If I could summarize the mistake I see folks making across all generations, income brackets, or cultural backgrounds, it’s the lack of patience. Money gives people anxiety no matter who they are and what stages of their lives they’re at, and yet it shouldn’t thanks to all the folks who’ve studied economic and financial trends over the years. So, what’s the one principle from these studies that will make you rich?
Forgetting about your money.
Now, I don’t mean forgetting about it as in not caring. What this means is to invest and not think about it for years. To weather all financial storms or personal crisis without touching the money you’ve invested. And, don’t just take my word for it. Naval Ravikant, a well known investor who founded AngelList and an early investor in Uber, Twitter, and more is well known for his beliefs around compounding growth. He sums it up best in a simple tweet:
And no truer statement has been uttered, especially when it comes to finances. It’s why I so wholeheartedly recommend the Roth IRA as an investment vehicle, or any retirement plan account available where you live. Anywhere that you can put away some spare funds and let it grow for years and years, until compound interest does the rest.
Now, to illustrate the power of compound interest, I want to run through a scenario.

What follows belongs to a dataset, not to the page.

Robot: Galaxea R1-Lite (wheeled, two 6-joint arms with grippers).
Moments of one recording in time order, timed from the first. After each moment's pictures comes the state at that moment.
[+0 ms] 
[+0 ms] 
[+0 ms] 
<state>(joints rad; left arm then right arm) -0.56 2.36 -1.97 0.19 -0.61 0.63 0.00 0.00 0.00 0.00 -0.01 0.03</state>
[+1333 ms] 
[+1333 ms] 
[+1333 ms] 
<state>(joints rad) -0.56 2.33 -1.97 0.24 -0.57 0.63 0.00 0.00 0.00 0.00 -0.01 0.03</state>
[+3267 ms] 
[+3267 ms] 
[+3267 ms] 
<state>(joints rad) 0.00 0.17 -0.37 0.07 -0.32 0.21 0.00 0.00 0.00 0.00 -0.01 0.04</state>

Say that, starting today, you want to invest $6,000 into the stock market annually (which just so happens to be the limit for a Roth IRA), let’s see how this plays out using Smartasset’s investment calculator. For this exercise, we’re assuming a modest 5% return, although the stock market historically returns 7%.

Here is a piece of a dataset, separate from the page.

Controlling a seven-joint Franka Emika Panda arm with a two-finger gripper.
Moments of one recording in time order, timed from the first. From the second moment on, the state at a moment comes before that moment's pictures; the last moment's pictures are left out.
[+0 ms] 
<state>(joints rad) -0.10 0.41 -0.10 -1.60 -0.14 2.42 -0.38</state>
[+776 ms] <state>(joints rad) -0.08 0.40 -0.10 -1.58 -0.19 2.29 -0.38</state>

For ten years, we invest $6,000, not touching a dime. The value would grow to 75k with over 15.5k in interest!
Okay, but just ten years? Anyone can do ten years. Let’s keep our money in longer. Heck, let’s go for twenty years and see what happens….
78.5k in interest! That’s no small number. A manageable 6k a year in investing can get you enough to buy a house outright. But why stop here? Let’s take this even further and see what happens in thirty years.

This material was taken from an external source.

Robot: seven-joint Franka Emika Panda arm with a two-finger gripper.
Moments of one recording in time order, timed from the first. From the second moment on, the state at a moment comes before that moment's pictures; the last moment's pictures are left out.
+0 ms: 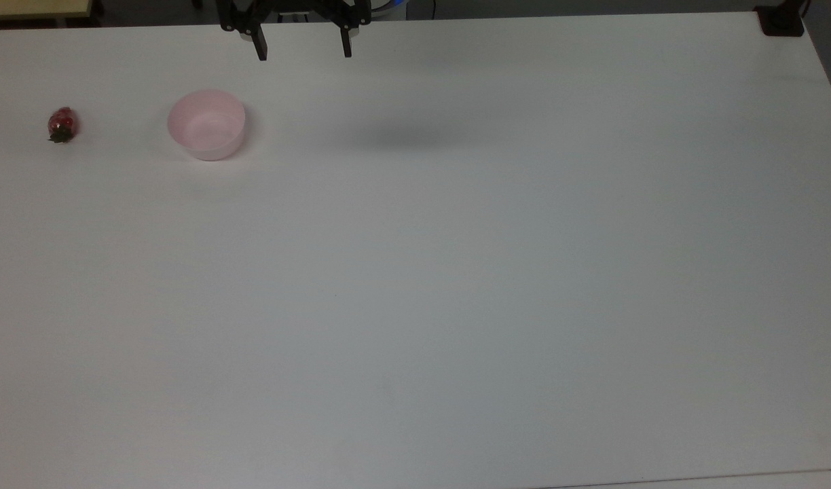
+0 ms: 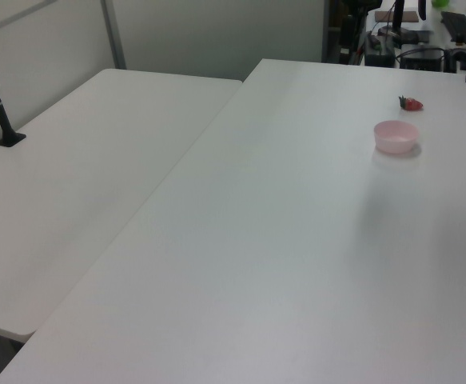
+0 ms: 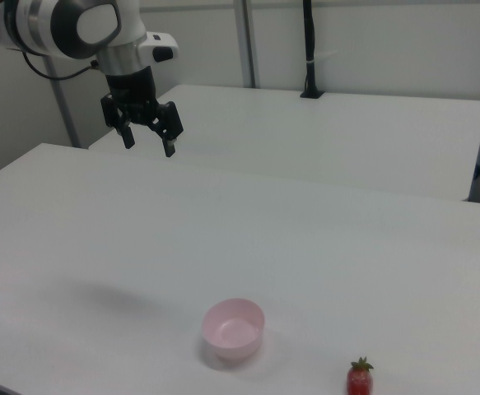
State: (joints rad) arm 0.03 0.02 -0.06 -1.61 0.04 1.72 -0.09
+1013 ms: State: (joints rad) arm -0.10 0.03 -0.15 -1.67 -0.12 1.70 -0.47
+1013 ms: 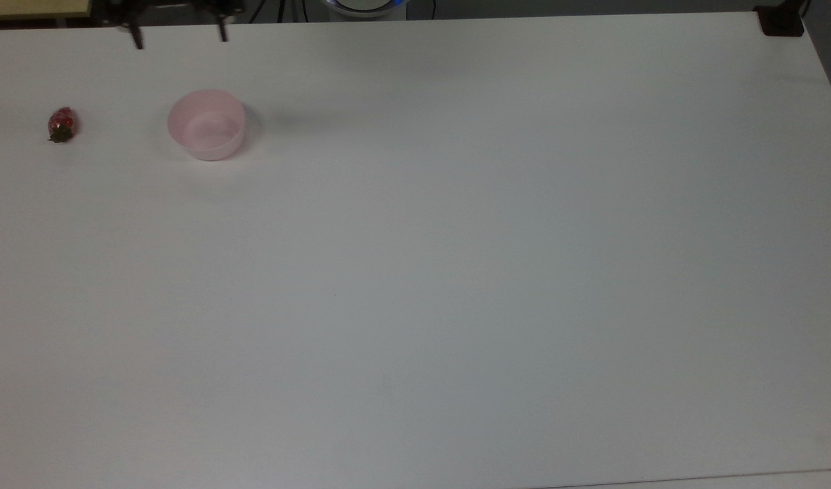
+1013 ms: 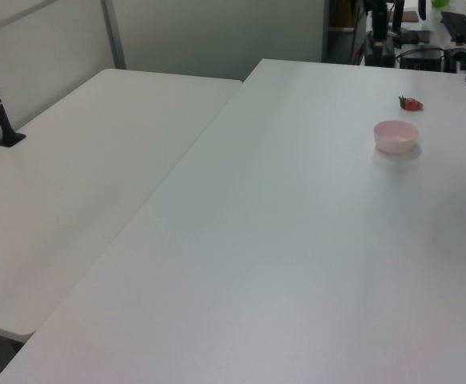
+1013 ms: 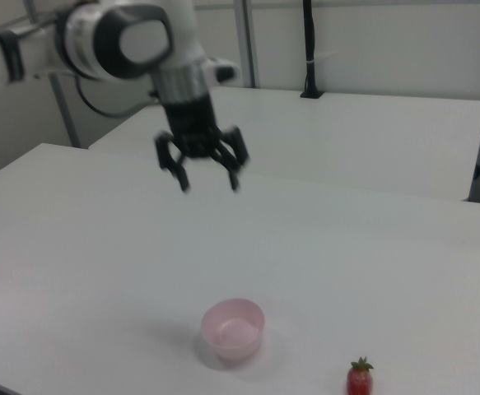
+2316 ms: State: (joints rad) arm -0.46 0.36 -0.27 -1.92 -0.14 2.38 -0.57
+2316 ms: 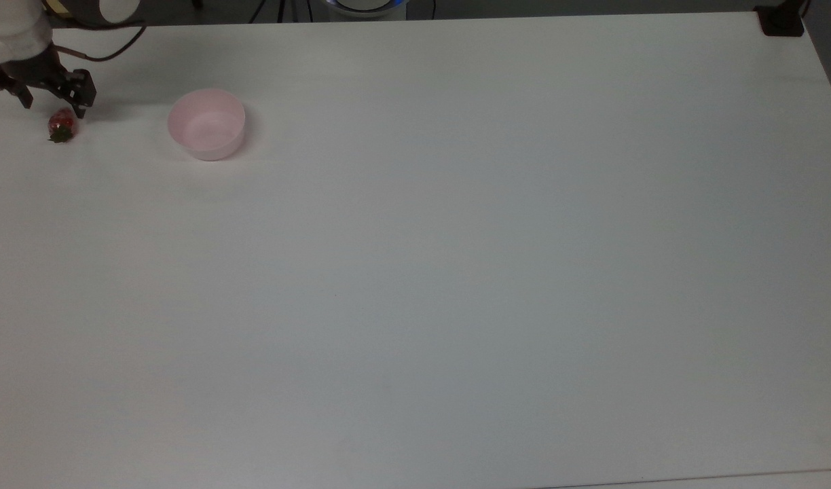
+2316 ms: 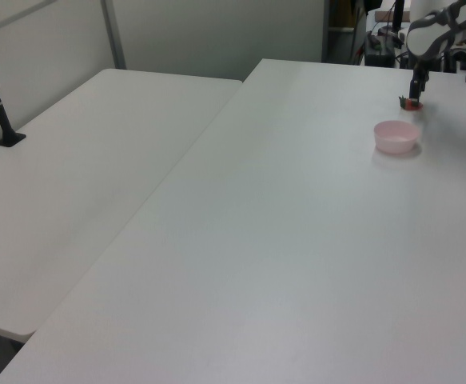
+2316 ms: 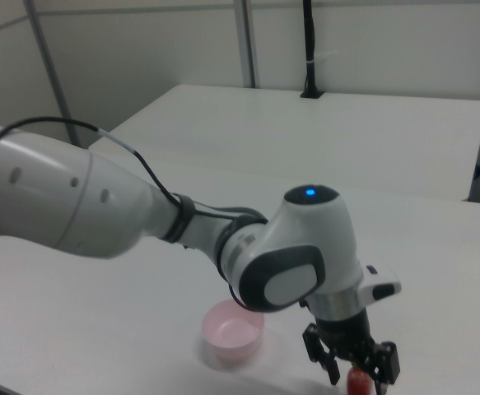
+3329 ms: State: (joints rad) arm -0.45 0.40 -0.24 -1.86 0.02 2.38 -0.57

The interest earned exceeds the contributions! That, friends, is the compound interest in action. If you faithfully invest $6,000 a year with a modest 5% returns (again, the market typically beats that), you’d have $400,000 to play with. That’s more than a meager sum, enough to move to Thailand and eat lay on the beach for the rest of your days.
So, I hope what you’ve read convinces the anxious day trader in you to slow down and try a different approach. One free of stress and full of prosperity. Simply put, the more you can strive for patience, the brighter your future.